───── Input ─────

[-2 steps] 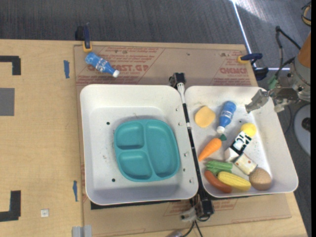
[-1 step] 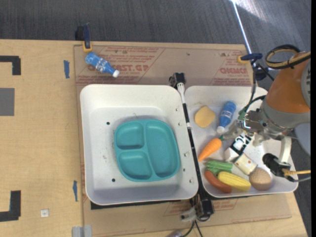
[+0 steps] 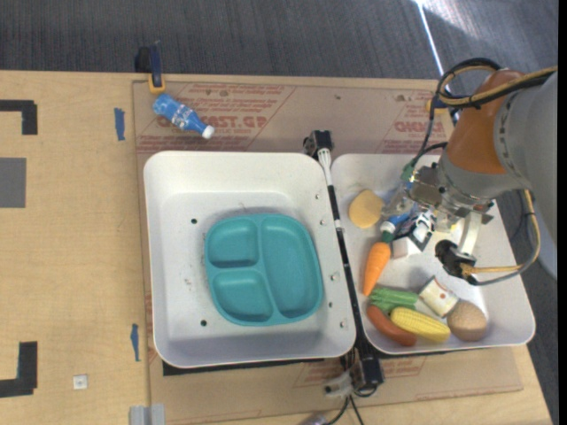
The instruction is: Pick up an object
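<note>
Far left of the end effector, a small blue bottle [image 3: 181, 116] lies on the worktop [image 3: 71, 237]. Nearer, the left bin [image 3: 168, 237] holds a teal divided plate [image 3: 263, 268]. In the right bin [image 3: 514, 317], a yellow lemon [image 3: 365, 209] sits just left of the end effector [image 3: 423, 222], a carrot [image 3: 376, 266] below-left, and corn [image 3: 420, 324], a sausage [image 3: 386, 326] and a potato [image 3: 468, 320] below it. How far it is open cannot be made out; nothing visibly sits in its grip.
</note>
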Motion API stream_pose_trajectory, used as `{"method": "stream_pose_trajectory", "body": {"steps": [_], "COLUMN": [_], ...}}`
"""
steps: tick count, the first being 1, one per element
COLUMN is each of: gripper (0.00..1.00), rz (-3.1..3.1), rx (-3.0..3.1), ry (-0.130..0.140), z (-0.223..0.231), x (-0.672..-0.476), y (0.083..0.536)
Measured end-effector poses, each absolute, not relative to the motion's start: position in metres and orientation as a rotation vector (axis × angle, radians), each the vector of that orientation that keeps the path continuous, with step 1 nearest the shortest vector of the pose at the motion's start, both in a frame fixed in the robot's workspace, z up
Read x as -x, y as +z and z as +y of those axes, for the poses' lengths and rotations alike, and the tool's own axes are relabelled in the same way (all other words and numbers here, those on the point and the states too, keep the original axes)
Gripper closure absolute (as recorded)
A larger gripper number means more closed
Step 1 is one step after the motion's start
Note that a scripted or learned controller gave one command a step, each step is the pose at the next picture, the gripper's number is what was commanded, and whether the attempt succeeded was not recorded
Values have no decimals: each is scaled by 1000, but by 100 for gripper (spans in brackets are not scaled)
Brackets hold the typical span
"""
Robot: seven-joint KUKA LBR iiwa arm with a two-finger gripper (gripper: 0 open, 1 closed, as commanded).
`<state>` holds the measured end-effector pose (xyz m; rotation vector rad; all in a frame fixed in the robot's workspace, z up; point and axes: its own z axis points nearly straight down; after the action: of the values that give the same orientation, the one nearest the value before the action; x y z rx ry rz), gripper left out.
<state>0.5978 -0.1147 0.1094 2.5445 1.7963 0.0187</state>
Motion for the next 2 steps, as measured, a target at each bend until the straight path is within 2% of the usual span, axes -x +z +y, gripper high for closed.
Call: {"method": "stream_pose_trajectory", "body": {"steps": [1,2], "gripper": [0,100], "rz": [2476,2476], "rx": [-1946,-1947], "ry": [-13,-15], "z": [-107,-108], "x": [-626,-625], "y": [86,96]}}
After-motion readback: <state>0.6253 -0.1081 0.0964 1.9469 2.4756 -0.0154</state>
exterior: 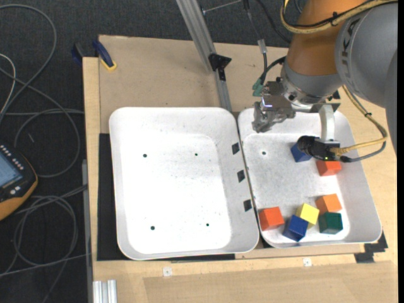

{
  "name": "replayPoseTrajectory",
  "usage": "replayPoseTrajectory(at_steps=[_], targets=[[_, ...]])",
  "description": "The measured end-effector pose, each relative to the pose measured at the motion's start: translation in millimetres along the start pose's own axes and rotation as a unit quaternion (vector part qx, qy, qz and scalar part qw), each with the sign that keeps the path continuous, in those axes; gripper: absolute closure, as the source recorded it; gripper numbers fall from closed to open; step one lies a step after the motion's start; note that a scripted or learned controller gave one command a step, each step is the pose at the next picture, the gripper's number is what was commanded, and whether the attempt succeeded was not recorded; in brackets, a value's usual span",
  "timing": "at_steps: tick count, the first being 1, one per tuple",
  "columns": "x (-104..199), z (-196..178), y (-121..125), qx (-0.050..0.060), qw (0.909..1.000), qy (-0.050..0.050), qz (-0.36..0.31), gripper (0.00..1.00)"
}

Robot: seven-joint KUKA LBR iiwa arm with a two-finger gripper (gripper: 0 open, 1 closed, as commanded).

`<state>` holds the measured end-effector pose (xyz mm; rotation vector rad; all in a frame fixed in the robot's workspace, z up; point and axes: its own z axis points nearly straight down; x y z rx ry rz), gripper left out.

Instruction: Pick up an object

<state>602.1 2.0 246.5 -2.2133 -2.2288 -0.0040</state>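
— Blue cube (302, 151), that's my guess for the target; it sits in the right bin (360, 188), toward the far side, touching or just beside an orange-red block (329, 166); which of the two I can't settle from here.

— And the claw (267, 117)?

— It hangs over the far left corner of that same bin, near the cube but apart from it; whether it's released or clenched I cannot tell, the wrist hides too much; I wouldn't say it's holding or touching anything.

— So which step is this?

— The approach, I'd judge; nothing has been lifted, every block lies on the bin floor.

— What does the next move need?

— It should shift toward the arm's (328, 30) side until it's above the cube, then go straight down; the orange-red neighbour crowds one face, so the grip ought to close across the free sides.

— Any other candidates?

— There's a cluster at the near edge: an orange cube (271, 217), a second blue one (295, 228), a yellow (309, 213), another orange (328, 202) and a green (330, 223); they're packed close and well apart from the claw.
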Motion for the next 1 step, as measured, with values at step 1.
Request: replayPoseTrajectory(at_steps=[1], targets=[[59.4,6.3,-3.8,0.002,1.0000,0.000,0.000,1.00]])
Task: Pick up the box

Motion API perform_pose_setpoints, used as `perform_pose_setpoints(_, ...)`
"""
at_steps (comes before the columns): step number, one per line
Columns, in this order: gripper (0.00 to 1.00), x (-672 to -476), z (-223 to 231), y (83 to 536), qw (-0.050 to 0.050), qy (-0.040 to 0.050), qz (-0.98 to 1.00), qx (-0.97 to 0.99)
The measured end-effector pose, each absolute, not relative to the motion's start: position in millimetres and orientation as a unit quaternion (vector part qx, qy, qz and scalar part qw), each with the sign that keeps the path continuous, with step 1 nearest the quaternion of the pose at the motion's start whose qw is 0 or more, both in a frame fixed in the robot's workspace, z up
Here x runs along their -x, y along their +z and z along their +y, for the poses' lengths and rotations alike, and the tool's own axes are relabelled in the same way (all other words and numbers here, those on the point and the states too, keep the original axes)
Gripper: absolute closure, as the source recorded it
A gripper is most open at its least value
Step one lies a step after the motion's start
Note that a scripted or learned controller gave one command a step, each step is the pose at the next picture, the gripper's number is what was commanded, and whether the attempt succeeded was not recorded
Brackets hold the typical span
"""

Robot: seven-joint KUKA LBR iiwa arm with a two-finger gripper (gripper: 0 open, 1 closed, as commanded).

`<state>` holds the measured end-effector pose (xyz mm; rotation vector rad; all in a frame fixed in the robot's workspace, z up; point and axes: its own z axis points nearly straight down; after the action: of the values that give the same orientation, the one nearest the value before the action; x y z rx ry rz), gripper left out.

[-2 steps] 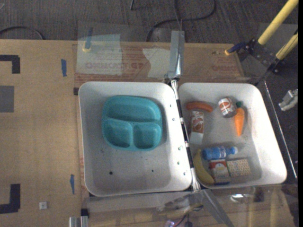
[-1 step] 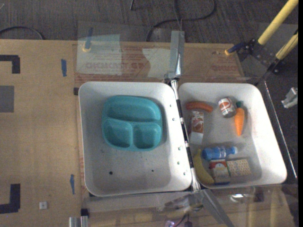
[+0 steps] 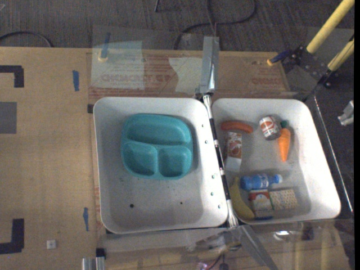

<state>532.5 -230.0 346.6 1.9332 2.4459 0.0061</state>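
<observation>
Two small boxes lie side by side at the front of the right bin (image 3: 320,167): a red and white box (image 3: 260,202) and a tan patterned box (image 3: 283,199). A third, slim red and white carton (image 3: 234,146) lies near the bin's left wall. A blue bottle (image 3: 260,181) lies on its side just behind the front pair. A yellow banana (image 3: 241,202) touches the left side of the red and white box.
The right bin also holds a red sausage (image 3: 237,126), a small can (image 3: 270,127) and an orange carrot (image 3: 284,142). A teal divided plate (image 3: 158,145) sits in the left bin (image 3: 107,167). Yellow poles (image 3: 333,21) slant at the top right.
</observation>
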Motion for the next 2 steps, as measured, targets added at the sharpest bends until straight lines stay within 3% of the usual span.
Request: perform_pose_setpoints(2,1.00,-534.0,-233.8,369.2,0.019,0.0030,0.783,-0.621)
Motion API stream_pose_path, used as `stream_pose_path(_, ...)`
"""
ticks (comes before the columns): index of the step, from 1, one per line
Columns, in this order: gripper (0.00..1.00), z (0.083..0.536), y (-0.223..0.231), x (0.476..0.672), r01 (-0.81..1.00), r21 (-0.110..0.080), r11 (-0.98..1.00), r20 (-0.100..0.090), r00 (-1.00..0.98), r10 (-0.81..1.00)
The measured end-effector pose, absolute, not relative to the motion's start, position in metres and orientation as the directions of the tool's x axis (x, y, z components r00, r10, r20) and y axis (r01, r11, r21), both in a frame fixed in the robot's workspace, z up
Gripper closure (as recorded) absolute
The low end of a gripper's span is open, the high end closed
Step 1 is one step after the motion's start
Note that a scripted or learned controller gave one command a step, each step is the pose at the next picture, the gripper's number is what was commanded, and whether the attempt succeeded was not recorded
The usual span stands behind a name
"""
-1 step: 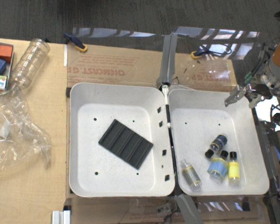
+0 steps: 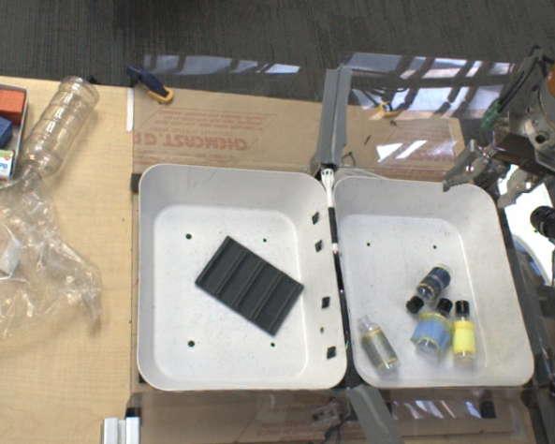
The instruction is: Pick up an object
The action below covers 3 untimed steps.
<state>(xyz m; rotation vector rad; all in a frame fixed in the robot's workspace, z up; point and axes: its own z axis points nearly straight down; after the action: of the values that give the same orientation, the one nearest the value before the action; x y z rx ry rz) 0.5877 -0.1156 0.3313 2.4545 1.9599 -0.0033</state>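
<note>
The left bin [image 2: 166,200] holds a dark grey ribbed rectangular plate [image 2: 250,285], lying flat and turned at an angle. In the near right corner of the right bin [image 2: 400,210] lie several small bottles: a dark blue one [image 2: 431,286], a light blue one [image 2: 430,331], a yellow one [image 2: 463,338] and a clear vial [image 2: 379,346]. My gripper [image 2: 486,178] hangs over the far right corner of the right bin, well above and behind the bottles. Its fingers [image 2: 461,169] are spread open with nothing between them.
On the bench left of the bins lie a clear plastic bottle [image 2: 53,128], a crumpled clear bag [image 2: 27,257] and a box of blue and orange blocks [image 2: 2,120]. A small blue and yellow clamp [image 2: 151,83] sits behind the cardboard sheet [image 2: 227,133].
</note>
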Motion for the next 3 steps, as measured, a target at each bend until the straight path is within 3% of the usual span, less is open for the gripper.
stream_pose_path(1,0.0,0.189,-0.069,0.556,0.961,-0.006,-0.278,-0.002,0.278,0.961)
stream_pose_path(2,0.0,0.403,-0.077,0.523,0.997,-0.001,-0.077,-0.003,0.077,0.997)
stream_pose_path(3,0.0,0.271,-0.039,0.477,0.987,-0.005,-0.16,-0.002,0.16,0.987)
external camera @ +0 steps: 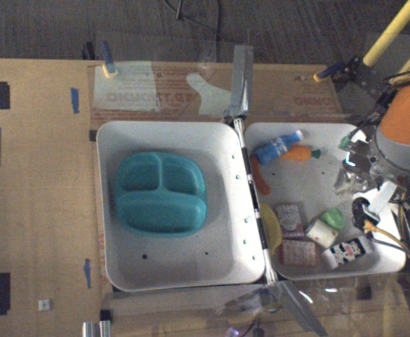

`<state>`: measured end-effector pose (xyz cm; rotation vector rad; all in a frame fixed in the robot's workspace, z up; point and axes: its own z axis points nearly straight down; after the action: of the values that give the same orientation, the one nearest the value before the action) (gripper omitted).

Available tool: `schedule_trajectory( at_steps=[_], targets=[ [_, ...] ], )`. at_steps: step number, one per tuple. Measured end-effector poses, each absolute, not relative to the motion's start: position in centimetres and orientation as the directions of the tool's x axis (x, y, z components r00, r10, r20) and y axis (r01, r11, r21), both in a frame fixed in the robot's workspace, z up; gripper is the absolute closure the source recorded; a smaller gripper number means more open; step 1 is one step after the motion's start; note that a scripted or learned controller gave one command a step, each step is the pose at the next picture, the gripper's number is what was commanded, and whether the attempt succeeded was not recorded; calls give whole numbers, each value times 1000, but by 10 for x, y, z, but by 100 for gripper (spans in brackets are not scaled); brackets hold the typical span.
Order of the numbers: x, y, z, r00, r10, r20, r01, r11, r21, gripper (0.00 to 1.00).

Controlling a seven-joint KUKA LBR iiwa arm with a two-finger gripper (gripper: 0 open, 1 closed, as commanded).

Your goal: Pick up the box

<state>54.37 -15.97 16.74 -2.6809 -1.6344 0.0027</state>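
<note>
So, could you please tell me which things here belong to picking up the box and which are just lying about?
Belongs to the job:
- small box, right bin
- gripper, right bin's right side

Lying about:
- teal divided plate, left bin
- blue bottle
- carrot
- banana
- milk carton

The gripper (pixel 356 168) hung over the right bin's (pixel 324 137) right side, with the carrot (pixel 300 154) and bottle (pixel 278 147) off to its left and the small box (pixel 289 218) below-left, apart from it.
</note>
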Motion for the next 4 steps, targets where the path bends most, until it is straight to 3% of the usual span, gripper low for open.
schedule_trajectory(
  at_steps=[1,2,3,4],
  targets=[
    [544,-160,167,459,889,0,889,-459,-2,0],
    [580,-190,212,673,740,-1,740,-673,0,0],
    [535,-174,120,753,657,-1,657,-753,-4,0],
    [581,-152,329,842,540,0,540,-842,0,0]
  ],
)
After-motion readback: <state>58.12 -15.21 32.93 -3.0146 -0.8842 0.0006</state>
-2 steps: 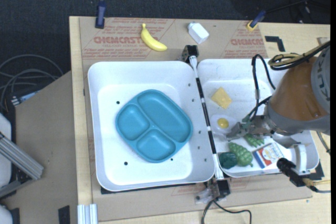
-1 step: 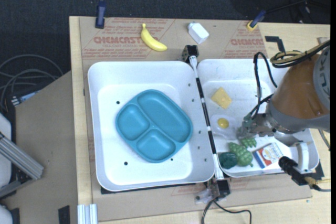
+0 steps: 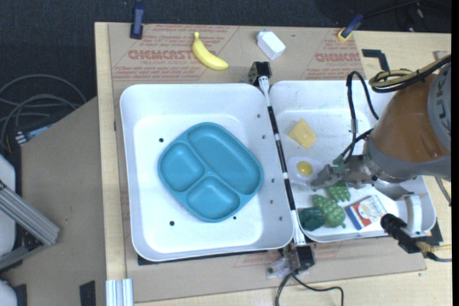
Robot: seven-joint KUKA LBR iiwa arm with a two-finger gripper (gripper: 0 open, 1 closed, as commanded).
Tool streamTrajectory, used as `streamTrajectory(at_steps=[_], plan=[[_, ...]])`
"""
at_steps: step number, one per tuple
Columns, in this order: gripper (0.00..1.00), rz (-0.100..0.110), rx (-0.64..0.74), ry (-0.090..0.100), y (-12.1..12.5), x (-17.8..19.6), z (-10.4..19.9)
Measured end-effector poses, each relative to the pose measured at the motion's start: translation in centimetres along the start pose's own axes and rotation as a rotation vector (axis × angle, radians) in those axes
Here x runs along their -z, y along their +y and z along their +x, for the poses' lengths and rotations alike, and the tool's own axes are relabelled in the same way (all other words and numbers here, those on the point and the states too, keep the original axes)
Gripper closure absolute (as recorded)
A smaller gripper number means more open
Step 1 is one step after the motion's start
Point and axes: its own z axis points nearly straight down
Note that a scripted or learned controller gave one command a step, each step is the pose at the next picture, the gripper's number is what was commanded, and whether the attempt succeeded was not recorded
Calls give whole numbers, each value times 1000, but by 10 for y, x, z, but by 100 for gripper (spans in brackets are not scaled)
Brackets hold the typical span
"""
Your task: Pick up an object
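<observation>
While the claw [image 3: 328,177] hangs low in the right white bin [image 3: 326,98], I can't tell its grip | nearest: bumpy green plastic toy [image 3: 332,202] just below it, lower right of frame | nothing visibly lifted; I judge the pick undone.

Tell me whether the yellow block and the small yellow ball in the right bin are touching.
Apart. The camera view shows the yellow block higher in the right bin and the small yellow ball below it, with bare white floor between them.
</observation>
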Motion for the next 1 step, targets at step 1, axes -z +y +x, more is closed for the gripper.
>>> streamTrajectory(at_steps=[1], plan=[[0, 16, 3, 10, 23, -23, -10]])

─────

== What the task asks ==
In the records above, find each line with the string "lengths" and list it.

== Answer to this problem ==
Read x as -x, y as +z and z as +y of those axes, for the poses' lengths and rotations alike, and the tool's own axes are relabelled in the same way (all other words and numbers here, those on the point and the states too, keep the original axes)
Here x runs along their -x, y along their +z and z along their +y, for the poses' lengths and rotations alike, and the tool's own axes are relabelled in the same way (all other words and numbers here, those on the point and the states too, keep the original axes)
Here x runs along their -z, y along their +y and z along their +x, for the poses' lengths and rotations alike, and the tool's own axes are relabelled in the same way (all other words and numbers here, those on the point and the states too, keep the original axes)

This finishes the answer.